● Supplied records:
□ □ □ □ □ □ □
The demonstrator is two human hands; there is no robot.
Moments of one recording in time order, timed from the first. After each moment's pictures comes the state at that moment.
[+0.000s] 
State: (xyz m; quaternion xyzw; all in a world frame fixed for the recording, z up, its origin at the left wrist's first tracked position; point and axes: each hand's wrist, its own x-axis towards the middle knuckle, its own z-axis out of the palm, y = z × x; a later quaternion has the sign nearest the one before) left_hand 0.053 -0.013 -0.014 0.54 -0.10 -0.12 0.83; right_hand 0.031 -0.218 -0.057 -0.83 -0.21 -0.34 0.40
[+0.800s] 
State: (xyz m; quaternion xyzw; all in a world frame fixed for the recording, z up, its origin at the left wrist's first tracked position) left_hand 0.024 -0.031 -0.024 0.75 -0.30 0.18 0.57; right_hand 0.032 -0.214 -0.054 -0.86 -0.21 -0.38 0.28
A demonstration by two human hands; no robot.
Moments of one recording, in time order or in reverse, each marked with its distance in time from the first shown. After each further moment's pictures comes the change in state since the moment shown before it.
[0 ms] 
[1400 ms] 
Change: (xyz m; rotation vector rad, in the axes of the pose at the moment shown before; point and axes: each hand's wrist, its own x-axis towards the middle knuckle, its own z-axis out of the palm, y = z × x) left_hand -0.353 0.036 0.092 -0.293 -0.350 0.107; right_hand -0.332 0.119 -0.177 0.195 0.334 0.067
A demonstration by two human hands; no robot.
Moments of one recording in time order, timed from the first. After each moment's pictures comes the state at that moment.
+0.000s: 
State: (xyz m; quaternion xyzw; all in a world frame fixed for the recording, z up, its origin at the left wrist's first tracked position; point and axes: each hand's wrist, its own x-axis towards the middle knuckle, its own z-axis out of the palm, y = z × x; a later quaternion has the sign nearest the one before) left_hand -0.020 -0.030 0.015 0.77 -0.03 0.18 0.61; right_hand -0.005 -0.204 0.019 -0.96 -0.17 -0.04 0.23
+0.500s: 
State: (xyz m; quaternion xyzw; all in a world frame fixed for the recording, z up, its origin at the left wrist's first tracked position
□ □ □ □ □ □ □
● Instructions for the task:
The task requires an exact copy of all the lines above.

● Written reply:
The demonstrator is two human hands; there is no robot.
Moments of one recording in time order, timed from the first. After each moment's pictures comes the state at that moment.
[+0.000s] 
State: (xyz m; quaternion xyzw; all in a world frame fixed for the recording, z up, its origin at the left wrist's first tracked position; point and axes: each hand's wrist, its own x-axis towards the middle knuckle, its own z-axis out of the palm, y = z × x; a later quaternion has the sign nearest the one before) left_hand 0.053 -0.013 -0.014 0.54 -0.10 -0.12 0.83; right_hand 0.031 -0.218 -0.057 -0.83 -0.21 -0.34 0.40
[+0.800s] 
State: (xyz m; quaternion xyzw; all in a world frame fixed for the recording, z up, its origin at the left wrist's first tracked position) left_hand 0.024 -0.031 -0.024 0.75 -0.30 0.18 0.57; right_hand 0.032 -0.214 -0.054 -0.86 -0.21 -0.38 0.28
A demonstration by two human hands; no robot.
Moments of one recording, in time order or in reverse, each marked with its distance in time from the first shown. After each further moment's pictures comes the change in state since the moment shown before it.
[0 ms] 
[1400 ms] 
Change: (xyz m; rotation vector rad, in the axes of the pose at the moment shown before; point and axes: each hand's wrist, its own x-axis towards the middle knuckle, its own z-axis out of the palm, y = z × x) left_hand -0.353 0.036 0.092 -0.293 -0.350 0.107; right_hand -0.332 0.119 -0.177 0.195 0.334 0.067
A demonstration by two human hands; no robot.
Moments of one recording in time order, timed from the first. After each moment's pictures comes the state at that moment.
+0.000s: 
State: (xyz m; quaternion xyzw; all in a world frame fixed for the recording, z up, its origin at the left wrist's first tracked position; point and axes: each hand's wrist, its own x-axis towards the middle knuckle, its own z-axis out of the palm, y = z × x; a later quaternion has the sign nearest the one before) left_hand -0.020 -0.030 0.015 0.77 -0.03 0.18 0.61; right_hand -0.005 -0.204 0.019 -0.96 -0.17 -0.04 0.23
+0.500s: 
State: (xyz m; quaternion xyzw; all in a world frame fixed for the recording, z up, its origin at the left wrist's first tracked position

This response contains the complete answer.